Gravitino includes a Trino connector for federated metadata access.
See: [Using Trino with Gravitino](https://gravitino.apache.org/docs/latest/trino-connector/index/)

## 🛠️ Building from Source

Gravitino uses Gradle. Windows is not currently supported.

Clean build without tests:

```bash
./gradlew clean build -x test
```

Build a distribution:

```bash
./gradlew compileDistribution -x test
```

Or compressed package:

```bash
./gradlew assembleDistribution -x test
```

Artifacts are output to the `distribution/` directory.

More build options: [How to build Gravitino](https://gravitino.apache.org/docs/latest/how-to-build/)
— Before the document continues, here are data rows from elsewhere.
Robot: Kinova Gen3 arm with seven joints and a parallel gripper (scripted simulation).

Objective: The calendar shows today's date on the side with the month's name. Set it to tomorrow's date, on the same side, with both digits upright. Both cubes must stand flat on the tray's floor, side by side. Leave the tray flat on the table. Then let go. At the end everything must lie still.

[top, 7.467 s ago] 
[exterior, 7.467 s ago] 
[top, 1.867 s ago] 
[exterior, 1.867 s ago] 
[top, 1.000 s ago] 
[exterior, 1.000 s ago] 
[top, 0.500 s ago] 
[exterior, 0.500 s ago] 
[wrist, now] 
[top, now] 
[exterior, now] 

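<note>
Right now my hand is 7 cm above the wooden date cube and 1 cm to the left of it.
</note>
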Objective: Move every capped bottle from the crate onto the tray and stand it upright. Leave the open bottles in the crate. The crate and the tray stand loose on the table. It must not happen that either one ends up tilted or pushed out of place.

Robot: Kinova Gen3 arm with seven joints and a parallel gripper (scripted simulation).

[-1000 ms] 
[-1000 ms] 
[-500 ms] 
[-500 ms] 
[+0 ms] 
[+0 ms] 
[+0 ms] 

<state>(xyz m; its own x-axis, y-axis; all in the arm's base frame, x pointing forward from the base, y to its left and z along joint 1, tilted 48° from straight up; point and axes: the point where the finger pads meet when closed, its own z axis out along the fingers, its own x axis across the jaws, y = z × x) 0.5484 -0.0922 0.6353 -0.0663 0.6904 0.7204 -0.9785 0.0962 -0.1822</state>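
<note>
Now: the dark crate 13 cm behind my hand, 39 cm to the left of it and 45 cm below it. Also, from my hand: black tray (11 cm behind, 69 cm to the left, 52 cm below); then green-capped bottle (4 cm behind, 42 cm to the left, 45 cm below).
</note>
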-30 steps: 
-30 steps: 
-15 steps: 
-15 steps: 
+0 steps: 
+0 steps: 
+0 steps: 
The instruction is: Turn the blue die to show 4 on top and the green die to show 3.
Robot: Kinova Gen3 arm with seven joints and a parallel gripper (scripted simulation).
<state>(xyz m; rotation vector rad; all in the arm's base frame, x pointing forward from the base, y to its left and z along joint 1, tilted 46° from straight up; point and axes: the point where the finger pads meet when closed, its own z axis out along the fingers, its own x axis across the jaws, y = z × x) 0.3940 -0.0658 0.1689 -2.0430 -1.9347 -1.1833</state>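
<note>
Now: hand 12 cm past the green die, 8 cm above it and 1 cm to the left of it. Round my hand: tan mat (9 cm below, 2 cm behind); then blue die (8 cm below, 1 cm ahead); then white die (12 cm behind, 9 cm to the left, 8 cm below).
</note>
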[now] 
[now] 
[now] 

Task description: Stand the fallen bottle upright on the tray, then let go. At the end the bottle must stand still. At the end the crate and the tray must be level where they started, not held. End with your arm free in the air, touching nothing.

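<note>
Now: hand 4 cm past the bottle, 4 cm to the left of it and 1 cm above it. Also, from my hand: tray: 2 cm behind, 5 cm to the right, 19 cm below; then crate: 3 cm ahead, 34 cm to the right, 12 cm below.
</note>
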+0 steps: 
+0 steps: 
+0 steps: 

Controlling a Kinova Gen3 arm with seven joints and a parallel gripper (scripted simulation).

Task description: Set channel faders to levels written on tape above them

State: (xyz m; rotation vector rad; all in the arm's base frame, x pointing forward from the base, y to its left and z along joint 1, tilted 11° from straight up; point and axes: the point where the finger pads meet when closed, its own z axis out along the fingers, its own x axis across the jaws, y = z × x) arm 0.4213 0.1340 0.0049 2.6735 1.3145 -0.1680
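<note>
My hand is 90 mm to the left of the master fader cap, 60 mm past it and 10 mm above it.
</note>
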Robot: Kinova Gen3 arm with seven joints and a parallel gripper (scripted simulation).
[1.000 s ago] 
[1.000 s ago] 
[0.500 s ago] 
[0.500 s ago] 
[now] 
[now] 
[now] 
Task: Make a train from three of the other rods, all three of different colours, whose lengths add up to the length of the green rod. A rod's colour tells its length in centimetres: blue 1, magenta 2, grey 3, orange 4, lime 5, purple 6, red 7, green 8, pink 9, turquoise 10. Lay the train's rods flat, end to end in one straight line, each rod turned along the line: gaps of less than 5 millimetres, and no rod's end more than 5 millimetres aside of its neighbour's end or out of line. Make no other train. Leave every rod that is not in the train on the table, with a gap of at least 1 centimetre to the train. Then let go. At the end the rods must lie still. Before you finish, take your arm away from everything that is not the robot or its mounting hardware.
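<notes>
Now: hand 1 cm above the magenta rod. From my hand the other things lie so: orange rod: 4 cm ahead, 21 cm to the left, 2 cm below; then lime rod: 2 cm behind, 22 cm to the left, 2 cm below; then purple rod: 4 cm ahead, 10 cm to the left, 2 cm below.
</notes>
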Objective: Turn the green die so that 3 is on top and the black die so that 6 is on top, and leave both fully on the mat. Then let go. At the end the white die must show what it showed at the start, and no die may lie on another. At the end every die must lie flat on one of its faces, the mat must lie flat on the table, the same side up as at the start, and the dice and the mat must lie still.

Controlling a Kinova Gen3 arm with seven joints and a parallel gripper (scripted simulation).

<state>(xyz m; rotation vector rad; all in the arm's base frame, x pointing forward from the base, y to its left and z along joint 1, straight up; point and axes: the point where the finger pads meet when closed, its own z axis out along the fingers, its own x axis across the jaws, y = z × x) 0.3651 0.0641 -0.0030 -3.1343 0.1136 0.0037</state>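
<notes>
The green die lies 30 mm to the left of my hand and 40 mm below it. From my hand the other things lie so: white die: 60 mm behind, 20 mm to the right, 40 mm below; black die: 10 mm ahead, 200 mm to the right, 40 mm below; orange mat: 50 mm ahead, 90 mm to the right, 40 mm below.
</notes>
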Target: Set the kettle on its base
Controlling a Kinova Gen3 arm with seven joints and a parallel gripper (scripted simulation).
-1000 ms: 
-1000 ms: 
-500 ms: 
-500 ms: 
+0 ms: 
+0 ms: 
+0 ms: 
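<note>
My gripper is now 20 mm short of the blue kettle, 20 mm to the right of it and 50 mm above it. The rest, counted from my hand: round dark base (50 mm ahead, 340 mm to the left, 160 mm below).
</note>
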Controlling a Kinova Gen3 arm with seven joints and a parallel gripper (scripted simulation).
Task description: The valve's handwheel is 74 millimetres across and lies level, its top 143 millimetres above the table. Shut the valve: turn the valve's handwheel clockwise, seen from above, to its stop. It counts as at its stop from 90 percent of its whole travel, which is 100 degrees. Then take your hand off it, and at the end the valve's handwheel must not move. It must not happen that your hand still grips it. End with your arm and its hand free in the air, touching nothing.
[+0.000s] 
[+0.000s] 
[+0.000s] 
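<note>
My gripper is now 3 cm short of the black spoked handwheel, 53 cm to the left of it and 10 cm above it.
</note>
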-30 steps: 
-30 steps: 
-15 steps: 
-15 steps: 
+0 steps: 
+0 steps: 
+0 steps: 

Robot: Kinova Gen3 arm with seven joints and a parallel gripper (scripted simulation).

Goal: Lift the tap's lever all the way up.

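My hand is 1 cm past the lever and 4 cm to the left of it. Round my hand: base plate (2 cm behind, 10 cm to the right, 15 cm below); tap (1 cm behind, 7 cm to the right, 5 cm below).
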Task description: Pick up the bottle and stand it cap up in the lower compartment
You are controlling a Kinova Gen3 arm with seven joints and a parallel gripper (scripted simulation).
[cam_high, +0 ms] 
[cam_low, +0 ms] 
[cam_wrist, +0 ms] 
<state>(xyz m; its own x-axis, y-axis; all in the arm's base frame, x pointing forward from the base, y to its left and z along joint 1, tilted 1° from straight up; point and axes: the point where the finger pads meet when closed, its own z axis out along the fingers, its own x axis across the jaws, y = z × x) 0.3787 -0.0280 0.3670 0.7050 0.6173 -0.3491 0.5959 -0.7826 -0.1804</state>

## 👨‍💻 Developer Resources

- [How to build Gravitino](https://gravitino.apache.org/docs/latest/how-to-build/)
- [How to test Gravitino](https://gravitino.apache.org/docs/latest/how-to-test/)
- [Publish Docker images](https://gravitino.apache.org/docs/latest/publish-docker-images)

## 🤝 Contributing

We welcome all kinds of contributions—code, documentation, testing, connectors, and more!

To get started, please read our [CONTRIBUTING.md](CONTRIBUTING.md) guide.

## 🔗 ASF Resources

- 📬 Mailing List: [dev@gravitino.apache.org](mailto:dev@gravitino.apache.org) ([subscribe](mailto:dev-subscribe@gravitino.apache.org))
- 🐞 Issue Tracker: [GitHub Issues](https://github.com/apache/gravitino/issues)

## 🪪 License

Apache Gravitino is licensed under the Apache License, Version 2.0.
See the [LICENSE](LICENSE) file for details.

Apache®, Apache Gravitino™, Apache Hadoop®, Apache Hive™, Apache Iceberg™, Apache Kafka®, Apache Spark™, Apache Submarine™, Apache Thrift™, and Apache Zeppelin™ are trademarks of the Apache Software Foundation in the United States and/or other countries.